> _EXERCISE_
Transcribe exactly the line containing "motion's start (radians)" and every line after it, through the end of the records below.

> _Stored items_
-----

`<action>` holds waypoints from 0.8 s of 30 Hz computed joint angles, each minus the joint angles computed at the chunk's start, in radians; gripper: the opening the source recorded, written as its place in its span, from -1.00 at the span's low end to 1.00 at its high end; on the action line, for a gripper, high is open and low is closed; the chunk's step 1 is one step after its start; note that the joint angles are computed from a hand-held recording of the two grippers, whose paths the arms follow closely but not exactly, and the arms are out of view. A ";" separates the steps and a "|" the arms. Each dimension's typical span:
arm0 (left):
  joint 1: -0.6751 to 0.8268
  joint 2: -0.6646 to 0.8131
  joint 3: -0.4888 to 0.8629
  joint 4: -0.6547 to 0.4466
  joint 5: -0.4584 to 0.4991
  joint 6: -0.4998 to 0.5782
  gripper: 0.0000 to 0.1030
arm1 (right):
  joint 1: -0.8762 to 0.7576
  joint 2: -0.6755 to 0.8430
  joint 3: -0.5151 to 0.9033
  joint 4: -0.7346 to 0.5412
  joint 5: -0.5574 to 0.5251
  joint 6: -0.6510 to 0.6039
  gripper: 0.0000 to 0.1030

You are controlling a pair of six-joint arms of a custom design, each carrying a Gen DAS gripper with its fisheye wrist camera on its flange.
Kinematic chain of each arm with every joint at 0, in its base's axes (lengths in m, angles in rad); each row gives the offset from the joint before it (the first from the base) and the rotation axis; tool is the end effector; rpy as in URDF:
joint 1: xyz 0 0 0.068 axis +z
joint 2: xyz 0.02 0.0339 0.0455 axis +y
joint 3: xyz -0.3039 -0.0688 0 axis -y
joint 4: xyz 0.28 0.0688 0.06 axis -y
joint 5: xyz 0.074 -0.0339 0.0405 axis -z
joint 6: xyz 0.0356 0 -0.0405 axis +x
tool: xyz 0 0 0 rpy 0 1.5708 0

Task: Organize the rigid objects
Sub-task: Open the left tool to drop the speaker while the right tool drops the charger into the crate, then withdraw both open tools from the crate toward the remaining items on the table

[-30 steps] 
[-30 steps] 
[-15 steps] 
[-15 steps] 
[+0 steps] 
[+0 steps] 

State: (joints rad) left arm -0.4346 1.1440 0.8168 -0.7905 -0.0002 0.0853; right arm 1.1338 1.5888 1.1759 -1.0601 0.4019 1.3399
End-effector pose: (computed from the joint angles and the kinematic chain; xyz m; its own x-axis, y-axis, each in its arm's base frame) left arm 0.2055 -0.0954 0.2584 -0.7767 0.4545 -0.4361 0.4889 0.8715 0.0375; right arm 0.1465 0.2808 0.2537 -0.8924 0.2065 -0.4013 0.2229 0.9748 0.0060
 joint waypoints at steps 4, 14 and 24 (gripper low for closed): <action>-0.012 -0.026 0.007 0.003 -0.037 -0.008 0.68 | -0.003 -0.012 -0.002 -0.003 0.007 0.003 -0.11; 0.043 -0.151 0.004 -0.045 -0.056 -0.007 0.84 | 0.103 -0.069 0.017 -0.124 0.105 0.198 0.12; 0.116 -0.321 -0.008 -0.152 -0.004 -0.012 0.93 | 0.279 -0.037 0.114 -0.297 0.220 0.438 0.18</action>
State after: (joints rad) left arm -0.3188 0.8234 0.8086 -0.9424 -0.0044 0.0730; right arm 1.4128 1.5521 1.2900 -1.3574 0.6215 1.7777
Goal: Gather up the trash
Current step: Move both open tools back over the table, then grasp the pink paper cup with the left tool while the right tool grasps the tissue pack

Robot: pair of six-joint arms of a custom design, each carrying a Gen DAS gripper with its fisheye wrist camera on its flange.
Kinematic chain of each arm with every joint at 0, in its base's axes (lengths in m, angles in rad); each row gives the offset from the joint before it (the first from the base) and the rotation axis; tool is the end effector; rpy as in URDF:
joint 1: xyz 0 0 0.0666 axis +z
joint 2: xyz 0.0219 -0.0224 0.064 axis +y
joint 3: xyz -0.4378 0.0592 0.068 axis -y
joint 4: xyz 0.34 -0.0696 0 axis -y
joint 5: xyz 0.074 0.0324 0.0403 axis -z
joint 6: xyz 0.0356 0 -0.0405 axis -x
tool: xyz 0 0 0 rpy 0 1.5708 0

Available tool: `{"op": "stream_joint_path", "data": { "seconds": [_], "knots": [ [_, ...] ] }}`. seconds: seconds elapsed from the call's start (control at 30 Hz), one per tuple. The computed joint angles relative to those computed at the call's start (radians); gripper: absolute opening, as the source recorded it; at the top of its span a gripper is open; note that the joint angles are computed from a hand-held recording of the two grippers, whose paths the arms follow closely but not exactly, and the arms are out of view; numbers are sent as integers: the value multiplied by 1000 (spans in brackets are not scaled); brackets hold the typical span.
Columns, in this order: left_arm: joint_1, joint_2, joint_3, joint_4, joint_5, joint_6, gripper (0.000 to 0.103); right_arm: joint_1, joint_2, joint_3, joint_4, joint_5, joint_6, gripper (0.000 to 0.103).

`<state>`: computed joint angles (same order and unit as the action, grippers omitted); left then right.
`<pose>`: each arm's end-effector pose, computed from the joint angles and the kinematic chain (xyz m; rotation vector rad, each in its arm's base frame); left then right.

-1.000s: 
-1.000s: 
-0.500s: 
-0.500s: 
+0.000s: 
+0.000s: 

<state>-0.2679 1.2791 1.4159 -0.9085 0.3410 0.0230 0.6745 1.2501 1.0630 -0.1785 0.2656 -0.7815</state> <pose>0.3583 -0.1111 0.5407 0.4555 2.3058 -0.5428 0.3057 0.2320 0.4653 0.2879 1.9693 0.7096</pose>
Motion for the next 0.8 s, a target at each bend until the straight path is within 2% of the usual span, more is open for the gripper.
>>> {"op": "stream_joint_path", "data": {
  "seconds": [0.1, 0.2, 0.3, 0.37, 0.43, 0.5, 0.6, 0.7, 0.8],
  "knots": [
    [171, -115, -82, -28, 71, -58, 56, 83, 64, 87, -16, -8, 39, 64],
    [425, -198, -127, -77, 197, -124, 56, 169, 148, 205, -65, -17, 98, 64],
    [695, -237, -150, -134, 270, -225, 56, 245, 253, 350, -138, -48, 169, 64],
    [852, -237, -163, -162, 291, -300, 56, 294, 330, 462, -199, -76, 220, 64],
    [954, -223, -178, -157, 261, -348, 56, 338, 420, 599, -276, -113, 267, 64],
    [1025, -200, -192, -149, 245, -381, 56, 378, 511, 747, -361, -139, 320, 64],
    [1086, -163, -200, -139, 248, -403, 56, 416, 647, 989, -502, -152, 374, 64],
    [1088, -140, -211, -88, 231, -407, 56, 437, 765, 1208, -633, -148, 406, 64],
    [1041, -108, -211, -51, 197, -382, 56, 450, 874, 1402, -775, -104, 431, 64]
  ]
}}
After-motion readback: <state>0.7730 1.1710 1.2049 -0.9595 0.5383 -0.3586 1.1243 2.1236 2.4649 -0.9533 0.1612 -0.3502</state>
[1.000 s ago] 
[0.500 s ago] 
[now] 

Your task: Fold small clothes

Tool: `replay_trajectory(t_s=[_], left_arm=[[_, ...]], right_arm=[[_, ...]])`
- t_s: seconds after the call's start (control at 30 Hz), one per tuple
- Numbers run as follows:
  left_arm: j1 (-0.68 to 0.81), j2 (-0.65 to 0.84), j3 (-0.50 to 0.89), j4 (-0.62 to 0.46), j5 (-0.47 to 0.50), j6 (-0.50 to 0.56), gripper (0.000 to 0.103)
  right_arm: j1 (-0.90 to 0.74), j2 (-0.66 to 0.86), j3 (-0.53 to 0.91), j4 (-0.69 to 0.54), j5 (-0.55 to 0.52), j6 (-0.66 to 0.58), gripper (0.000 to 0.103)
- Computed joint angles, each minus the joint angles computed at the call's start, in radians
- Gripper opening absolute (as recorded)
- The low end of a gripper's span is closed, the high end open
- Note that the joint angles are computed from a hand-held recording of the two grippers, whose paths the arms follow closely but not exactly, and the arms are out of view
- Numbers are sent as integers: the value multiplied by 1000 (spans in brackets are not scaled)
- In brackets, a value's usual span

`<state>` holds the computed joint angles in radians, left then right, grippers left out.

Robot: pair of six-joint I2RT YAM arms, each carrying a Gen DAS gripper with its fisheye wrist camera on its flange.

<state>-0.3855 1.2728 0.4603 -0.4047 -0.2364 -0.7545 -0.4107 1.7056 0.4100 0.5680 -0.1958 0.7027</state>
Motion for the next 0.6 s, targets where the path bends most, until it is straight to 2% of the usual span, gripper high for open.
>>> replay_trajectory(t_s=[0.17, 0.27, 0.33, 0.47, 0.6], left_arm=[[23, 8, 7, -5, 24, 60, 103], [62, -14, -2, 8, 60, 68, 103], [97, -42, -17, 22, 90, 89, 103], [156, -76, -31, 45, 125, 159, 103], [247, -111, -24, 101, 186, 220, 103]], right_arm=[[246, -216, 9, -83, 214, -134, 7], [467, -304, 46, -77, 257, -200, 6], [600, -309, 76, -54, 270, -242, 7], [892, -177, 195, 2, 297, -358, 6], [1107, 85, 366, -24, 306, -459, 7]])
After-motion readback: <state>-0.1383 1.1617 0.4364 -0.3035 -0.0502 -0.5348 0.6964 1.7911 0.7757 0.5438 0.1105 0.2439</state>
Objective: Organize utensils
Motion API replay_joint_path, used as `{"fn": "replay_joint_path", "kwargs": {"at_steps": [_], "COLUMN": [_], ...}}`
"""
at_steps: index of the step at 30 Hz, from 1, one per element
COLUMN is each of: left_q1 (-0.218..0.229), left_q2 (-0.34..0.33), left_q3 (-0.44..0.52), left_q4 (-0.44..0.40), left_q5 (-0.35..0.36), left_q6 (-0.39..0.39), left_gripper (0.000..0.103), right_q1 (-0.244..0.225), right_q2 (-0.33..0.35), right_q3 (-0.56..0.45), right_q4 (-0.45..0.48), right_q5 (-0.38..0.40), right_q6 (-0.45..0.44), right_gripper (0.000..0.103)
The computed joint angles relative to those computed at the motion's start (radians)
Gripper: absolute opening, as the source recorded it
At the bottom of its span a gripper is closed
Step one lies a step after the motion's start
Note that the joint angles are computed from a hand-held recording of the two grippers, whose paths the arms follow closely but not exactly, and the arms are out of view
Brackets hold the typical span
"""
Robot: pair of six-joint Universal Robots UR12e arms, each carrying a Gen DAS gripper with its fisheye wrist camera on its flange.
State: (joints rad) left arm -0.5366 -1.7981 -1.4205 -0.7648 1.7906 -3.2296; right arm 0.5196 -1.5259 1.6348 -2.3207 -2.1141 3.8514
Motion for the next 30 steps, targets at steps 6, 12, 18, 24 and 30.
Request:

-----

> _EXPECTED OUTPUT_
The computed joint angles relative to those computed at the motion's start (radians)
Gripper: absolute opening, as the source recorded it
At the bottom of its span a gripper is closed
Step one lies a step after the motion's start
Note that the joint angles are computed from a hand-held recording of the two grippers, whose paths the arms follow closely but not exactly, and the arms are out of view
Brackets hold the typical span
"""
Robot: pair of six-joint Universal Robots UR12e arms, each carrying a Gen DAS gripper with its fisheye wrist camera on its flange.
State: (joints rad) left arm -0.5366 -1.7981 -1.4205 -0.7648 1.7906 -3.2296; right arm 0.5196 -1.5259 1.6348 -2.3207 -2.1141 3.8514
Motion for the next 30 steps, targets at steps 6, 12, 18, 24 and 30.
Request:

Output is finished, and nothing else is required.